Charles  T. Force NASA notes with sadness the passing last week of Charles T. Force, former associate administrator for the agency's Office of Space Communications.

Image Left: Charles T. Force, NASA's former associate administrator for the Office of Space Communications. Image credit: NASA

Force left NASA in May 1996 after an aerospace career that spanned more than four decades. He joined NASA in 1965 as director of the Guam tracking station used to support the Apollo lunar landings. He would later go on to help develop, construct and employ NASA's Tracking and Data Relay Satellite System, known as TDRSS.

The constellation of communications satellites replaced an aging ground-based communications network and was designed to increase the time spacecraft were in communication with the ground and improve the amount of data that could be transferred. It cut NASA's telecommunications costs in half and is still in use today.

On leaving NASA, Force said it had been "an honor and privilege to work with the dedicated men and women at NASA," noting that the agency's "increasingly ambitious achievements" would not have been possible without the work of his colleagues in the Space Communications program.

"As we fly the International Space Station and space shuttle today and rely on the TDRSS system and as we prepare for new satellites in the constellation, it’s fitting to acknowledge the fundamental role of Charlie Force in the development and deployment of this incredible data relay system." said Michael Hawes, acting deputy associate administrator for Space Communications and Navigation.

TDRS spacecraft Image Right: The Tracking and Data Relay Satellites comprise the space segment of NASA's communications relay system.
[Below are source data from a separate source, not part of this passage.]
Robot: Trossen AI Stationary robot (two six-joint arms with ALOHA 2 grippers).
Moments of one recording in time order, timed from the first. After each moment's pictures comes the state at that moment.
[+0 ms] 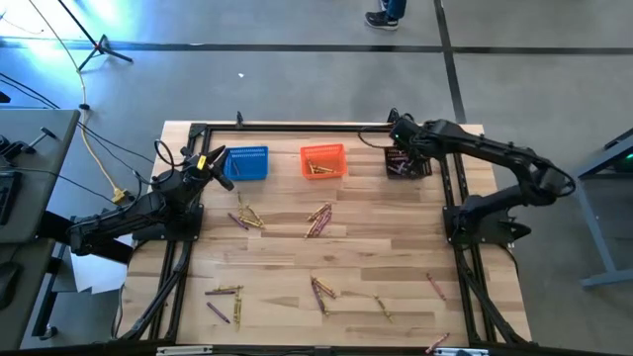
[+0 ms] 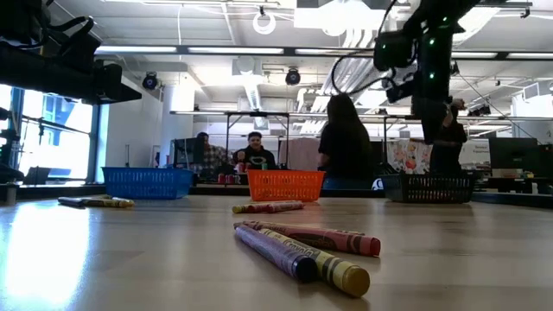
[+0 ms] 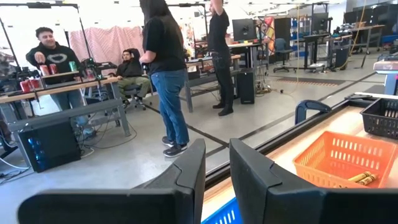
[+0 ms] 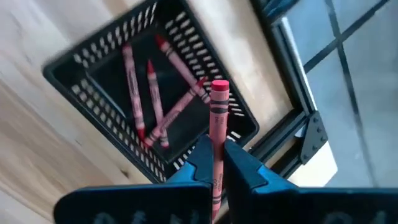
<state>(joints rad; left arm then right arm) 0.38 0.01 0.01 0.07 -0.59 0.16 -0.62 1.35 1.01 -1.05 0.41 -0.11</state>
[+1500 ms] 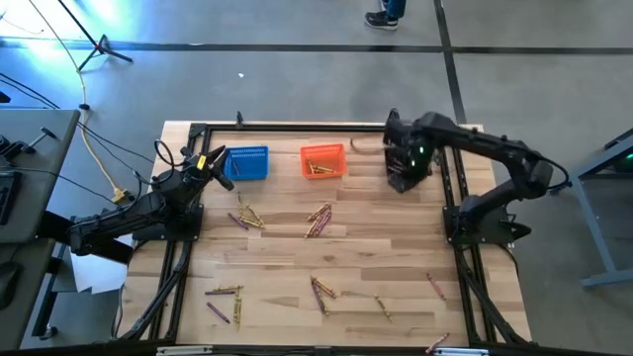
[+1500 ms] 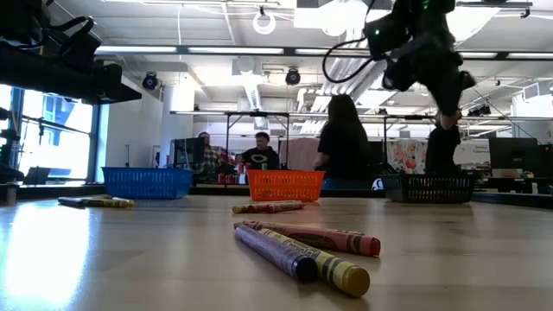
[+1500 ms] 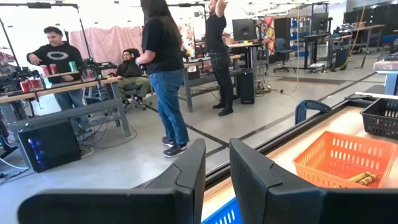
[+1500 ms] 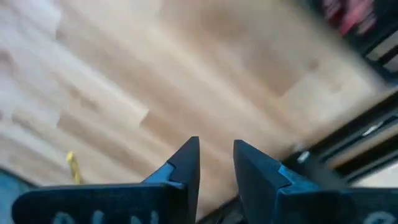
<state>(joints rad) 0.38 0.01 0.01 0.07 -0.59 0.16 -0.49 1.44 1.23 -1.47 -0.22 0.38</state>
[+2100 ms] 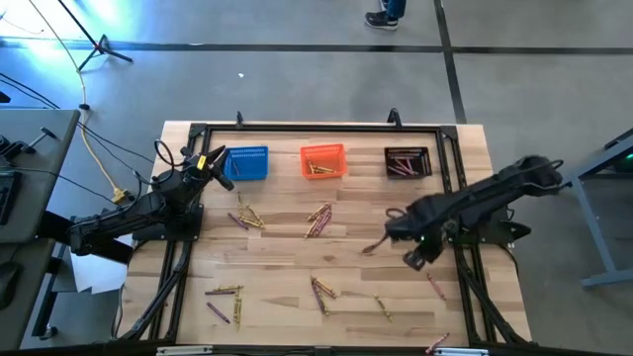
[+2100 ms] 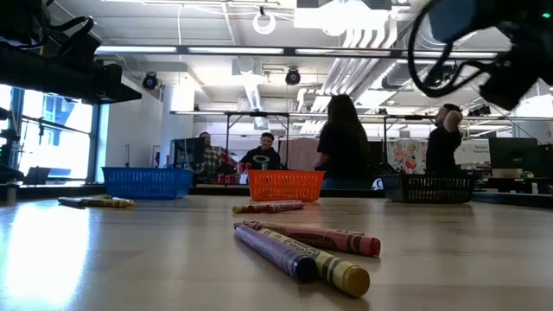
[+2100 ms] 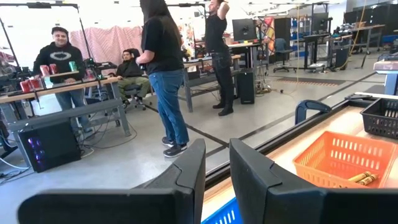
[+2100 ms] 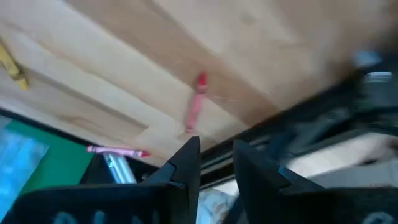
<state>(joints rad) 0.38 0.01 0.01 0.07 -0.59 0.16 0.28 1.38 0.86 -1.22 -0.52 1.06</state>
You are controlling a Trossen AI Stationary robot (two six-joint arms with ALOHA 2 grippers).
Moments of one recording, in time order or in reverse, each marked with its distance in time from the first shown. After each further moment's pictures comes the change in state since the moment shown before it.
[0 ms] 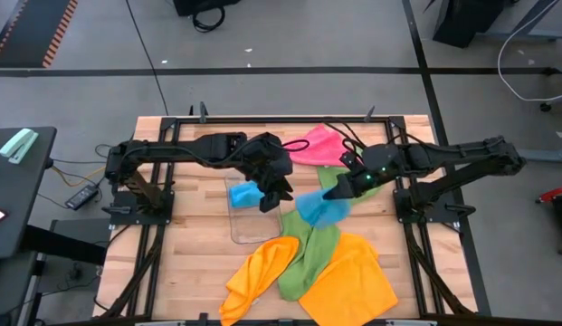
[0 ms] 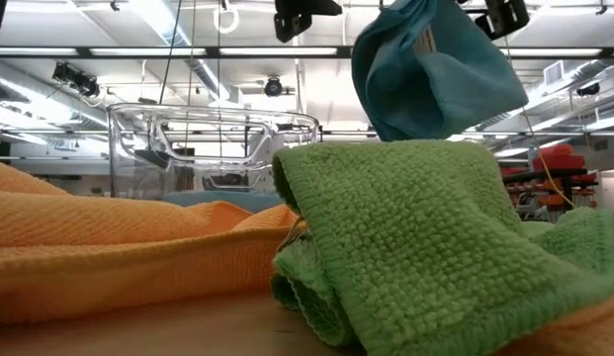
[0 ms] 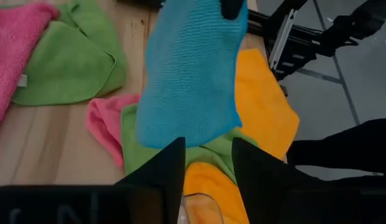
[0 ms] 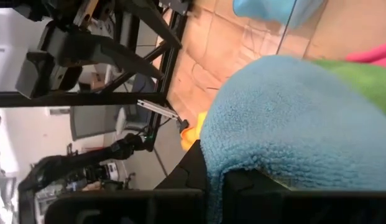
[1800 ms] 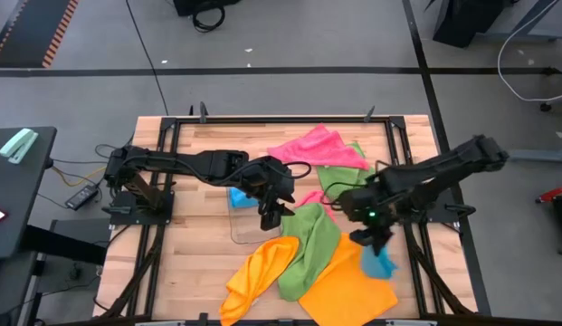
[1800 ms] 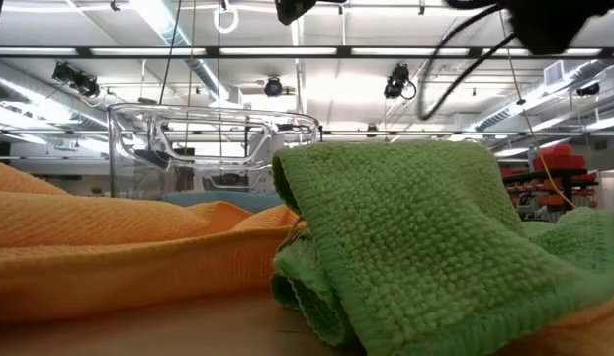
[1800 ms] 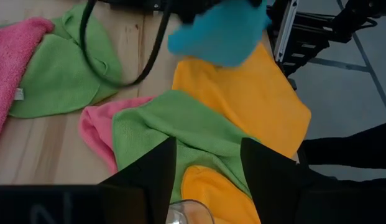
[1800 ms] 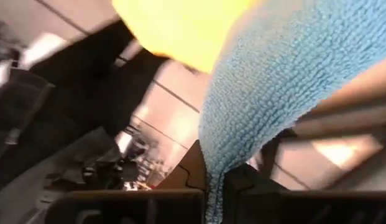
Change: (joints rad) left arm -0.124 0.011 0.000 0.026 -0.164 0.001; right arm 0.149 0.246 -0.017 -0.507 -0.719 -0.031
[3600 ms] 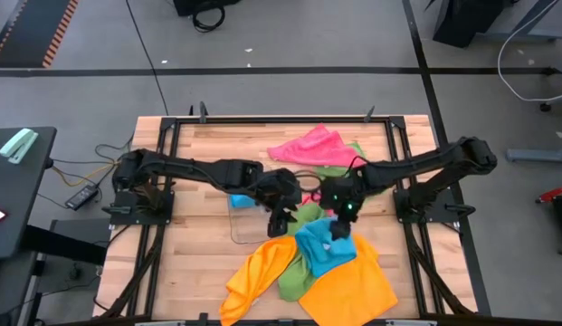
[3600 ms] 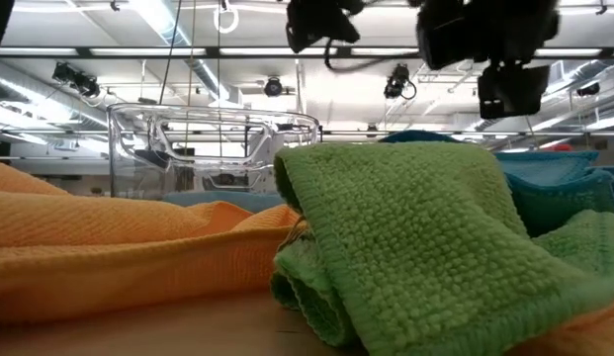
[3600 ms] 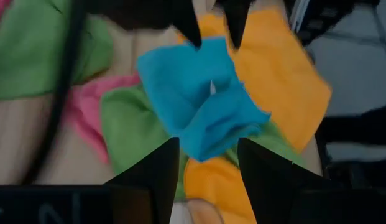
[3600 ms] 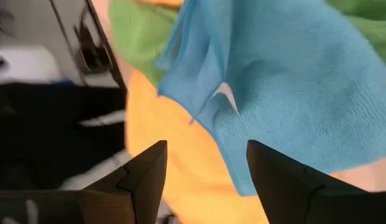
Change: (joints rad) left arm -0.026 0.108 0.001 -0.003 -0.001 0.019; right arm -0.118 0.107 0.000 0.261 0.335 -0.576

Artist's concept credit: NASA

The users of TDRSS read like a who's who of the space program. Programs such as the Hubble Space Telescope and LANDSAT relay their observations to their respective mission control centers through the network.

In a 1992 op-ed in the Washington Post, Force complimented NASA and its employees, writing "its (NASA's) accomplishments are unequaled and attest to its people forming one of the most capable and effective teams ever assembled."

A native of Shoals, Indiana, Force was a 1957 graduate of Purdue University. He was 72 years old.